**Work required**
Each entry needs to be reproduced exactly, with none left out.

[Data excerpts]
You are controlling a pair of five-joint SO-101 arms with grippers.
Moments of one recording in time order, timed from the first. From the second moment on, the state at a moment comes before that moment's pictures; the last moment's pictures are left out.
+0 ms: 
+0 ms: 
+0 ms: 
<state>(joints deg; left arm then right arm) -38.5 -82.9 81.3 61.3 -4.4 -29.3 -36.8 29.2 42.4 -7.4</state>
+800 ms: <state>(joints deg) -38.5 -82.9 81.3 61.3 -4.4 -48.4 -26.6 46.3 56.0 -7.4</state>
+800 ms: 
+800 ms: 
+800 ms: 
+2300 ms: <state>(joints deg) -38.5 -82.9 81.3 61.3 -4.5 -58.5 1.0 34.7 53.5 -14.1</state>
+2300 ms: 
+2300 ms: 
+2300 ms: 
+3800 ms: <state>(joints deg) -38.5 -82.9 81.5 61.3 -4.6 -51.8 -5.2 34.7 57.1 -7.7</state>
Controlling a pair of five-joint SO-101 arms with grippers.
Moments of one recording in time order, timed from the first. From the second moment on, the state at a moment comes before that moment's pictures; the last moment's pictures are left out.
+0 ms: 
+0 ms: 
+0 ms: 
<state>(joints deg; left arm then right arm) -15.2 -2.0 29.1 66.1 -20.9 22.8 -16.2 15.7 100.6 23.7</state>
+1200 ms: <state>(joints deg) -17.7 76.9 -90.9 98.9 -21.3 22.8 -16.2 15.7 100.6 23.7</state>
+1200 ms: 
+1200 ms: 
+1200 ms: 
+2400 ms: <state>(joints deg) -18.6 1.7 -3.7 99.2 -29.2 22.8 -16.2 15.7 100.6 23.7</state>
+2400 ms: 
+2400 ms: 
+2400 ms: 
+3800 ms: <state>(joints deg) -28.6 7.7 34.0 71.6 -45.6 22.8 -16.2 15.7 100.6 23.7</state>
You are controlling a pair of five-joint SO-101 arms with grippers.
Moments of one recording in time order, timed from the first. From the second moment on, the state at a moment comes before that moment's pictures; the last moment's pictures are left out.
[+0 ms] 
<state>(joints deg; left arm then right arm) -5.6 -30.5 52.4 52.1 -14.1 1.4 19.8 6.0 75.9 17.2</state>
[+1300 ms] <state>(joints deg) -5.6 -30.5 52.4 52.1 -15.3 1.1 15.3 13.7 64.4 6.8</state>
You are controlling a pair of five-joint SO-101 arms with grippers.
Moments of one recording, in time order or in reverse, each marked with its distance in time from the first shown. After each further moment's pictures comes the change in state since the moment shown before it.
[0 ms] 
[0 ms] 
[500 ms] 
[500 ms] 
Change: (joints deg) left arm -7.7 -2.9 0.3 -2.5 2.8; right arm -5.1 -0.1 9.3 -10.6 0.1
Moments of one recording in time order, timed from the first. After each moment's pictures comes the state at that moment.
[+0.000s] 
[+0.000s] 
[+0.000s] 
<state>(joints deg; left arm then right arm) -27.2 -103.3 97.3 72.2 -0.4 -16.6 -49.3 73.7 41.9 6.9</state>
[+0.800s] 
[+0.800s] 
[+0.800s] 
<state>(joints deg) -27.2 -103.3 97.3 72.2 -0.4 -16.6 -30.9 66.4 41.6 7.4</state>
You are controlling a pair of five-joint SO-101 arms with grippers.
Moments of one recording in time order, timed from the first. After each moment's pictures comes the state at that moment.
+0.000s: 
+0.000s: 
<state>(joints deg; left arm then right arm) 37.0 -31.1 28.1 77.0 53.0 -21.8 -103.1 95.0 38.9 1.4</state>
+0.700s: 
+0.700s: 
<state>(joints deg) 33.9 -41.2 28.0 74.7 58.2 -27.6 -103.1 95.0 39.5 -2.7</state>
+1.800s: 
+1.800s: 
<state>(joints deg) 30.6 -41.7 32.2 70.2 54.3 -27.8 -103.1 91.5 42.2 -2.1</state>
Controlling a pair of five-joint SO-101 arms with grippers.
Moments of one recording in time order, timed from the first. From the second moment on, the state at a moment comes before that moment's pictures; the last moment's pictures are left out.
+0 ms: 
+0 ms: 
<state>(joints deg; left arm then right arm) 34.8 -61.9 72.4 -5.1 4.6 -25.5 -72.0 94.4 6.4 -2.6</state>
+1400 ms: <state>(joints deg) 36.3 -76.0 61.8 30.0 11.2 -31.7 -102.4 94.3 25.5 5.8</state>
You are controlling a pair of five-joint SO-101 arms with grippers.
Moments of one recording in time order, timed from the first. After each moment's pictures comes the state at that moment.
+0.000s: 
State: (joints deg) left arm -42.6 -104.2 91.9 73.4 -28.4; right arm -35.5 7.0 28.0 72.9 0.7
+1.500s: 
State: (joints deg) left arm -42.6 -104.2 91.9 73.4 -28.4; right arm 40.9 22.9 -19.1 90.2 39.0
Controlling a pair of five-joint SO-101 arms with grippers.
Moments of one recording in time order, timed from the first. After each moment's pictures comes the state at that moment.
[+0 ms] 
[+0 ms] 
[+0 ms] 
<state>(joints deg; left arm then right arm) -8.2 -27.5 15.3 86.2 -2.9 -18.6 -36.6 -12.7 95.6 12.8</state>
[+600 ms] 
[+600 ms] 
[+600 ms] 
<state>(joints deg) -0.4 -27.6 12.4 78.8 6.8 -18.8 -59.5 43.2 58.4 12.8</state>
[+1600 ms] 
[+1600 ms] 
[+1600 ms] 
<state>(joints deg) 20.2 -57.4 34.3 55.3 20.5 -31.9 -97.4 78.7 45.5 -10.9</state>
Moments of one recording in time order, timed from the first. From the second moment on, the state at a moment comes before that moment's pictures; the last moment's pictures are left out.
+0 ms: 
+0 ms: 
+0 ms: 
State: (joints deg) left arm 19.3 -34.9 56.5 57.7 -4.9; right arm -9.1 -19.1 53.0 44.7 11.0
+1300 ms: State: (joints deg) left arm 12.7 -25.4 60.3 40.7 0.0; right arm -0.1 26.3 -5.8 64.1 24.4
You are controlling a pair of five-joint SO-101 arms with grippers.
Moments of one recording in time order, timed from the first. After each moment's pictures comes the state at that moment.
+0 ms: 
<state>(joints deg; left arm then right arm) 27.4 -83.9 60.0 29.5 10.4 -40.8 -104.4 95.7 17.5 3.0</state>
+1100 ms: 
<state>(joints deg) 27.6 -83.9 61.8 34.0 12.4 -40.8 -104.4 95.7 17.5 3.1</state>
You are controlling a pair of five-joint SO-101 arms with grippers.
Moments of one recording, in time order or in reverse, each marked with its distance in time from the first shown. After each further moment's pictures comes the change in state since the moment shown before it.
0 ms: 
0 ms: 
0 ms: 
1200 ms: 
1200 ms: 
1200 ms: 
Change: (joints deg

**Result of the exercise**
You are controlling a pair of five-joint SO-101 arms with grippers.
Moments of one recording in time order, timed from the first. From the second moment on, the state at a moment comes before that moment's pictures; the last moment's pictures are left out.
+0 ms: 
+0 ms: 
+0 ms: 
<state>(joints deg; left arm then right arm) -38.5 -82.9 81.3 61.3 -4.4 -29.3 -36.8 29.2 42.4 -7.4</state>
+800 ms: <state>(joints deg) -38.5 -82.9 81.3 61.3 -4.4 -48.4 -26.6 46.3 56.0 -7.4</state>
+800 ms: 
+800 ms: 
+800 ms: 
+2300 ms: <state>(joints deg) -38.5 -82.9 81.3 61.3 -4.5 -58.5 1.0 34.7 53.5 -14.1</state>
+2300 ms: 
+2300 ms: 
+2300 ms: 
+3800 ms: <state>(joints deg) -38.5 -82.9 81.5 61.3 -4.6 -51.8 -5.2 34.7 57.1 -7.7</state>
Controlling a pair of five-joint SO-101 arms with grippers.
Moments of one recording in time order, timed from the first. From the second moment on, the state at a moment comes before that moment's pictures; the last moment's pictures are left out.
+0 ms: 
+0 ms: 
+0 ms: 
<state>(joints deg; left arm then right arm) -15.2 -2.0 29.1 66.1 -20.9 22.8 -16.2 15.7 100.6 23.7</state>
+1200 ms: <state>(joints deg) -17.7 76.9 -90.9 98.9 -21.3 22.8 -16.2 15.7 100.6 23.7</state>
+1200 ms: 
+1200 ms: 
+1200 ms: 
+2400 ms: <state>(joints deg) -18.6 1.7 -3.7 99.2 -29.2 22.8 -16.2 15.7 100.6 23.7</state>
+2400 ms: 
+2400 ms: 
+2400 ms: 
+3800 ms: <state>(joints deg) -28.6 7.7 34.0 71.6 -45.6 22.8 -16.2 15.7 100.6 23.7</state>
You are controlling a pair of five-joint SO-101 arms with grippers.
Moments of one recording in time order, timed from the first. From the second moment on, the state at a moment comes before that moment's pictures; the last moment's pictures are left out.
[+0 ms] 
<state>(joints deg; left arm then right arm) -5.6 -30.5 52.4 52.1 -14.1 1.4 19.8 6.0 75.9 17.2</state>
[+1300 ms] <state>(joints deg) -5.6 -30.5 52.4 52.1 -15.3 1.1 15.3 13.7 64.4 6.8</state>
You are controlling a pair of five-joint SO-101 arms with grippers.
Moments of one recording, in time order or in reverse, each marked with its distance in time from the first shown. After each further moment's pictures comes the change in state since the moment shown before it.
[0 ms] 
[0 ms] 
[500 ms] 
[500 ms] 
Change: (joints deg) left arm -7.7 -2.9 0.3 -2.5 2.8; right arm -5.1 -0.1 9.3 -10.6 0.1
Moments of one recording in time order, timed from the first. After each moment's pictures comes the state at that moment.
[+0.000s] 
[+0.000s] 
[+0.000s] 
<state>(joints deg; left arm then right arm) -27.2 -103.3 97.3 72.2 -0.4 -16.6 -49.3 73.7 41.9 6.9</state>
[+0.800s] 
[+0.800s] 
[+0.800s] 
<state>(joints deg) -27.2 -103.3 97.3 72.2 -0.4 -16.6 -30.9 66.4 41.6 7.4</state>
You are controlling a pair of five-joint SO-101 arms with grippers.
Moments of one recording in time order, timed from the first. After each moment's pictures comes the state at that moment.
+0.000s: 
+0.000s: 
<state>(joints deg; left arm then right arm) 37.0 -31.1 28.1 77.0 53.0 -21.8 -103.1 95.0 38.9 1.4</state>
+0.700s: 
+0.700s: 
<state>(joints deg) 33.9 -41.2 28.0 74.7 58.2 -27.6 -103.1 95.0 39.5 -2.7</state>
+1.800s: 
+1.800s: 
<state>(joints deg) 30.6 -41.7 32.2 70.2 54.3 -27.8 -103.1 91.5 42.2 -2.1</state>
Controlling a pair of five-joint SO-101 arms with grippers.
Moments of one recording in time order, timed from the first. From the second moment on, the state at a moment comes before that moment's pictures; the last moment's pictures are left out.
+0 ms: 
+0 ms: 
<state>(joints deg; left arm then right arm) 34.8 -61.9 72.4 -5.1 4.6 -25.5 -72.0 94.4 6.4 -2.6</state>
+1400 ms: <state>(joints deg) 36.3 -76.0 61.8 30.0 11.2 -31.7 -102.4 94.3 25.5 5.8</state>
You are controlling a pair of five-joint SO-101 arms with grippers.
Moments of one recording in time order, timed from the first. After each moment's pictures comes the state at that moment.
+0.000s: 
State: (joints deg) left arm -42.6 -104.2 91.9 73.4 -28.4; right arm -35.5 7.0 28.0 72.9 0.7
+1.500s: 
State: (joints deg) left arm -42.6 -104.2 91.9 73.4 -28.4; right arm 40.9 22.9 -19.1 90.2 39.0
Controlling a pair of five-joint SO-101 arms with grippers.
Moments of one recording in time order, timed from the first. After each moment's pictures comes the state at that moment.
[+0 ms] 
[+0 ms] 
[+0 ms] 
<state>(joints deg; left arm then right arm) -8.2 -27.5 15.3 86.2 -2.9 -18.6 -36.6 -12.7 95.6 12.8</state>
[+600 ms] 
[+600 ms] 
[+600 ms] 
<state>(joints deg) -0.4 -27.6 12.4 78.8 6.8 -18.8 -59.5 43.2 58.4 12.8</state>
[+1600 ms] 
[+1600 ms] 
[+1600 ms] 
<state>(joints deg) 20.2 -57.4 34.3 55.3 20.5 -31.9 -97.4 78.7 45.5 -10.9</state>
Moments of one recording in time order, timed from the first. From the second moment on, the state at a moment comes before that moment's pictures; the last moment's pictures are left out.
+0 ms: 
+0 ms: 
+0 ms: 
State: (joints deg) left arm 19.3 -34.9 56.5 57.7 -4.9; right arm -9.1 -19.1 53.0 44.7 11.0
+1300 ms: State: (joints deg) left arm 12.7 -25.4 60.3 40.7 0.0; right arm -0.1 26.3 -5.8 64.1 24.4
You are controlling a pair of five-joint SO-101 arms with grippers.
Moments of one recording in time order, timed from the first. After each moment's pictures comes the state at that moment.
+0 ms: 
<state>(joints deg; left arm then right arm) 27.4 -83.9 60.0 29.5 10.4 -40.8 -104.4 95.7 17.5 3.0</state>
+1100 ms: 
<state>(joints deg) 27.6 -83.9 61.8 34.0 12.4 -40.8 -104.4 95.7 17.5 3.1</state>
You are controlling a pair of five-joint SO-101 arms with grippers.
Moments of one recording, in time order or in reverse, each marked with its distance in time from the first shown. After each further moment's pictures comes the change in state since the moment shown before it.
0 ms: 
0 ms: 
0 ms: 
1200 ms: 
1200 ms: 
1200 ms: 
Change: (joints deg

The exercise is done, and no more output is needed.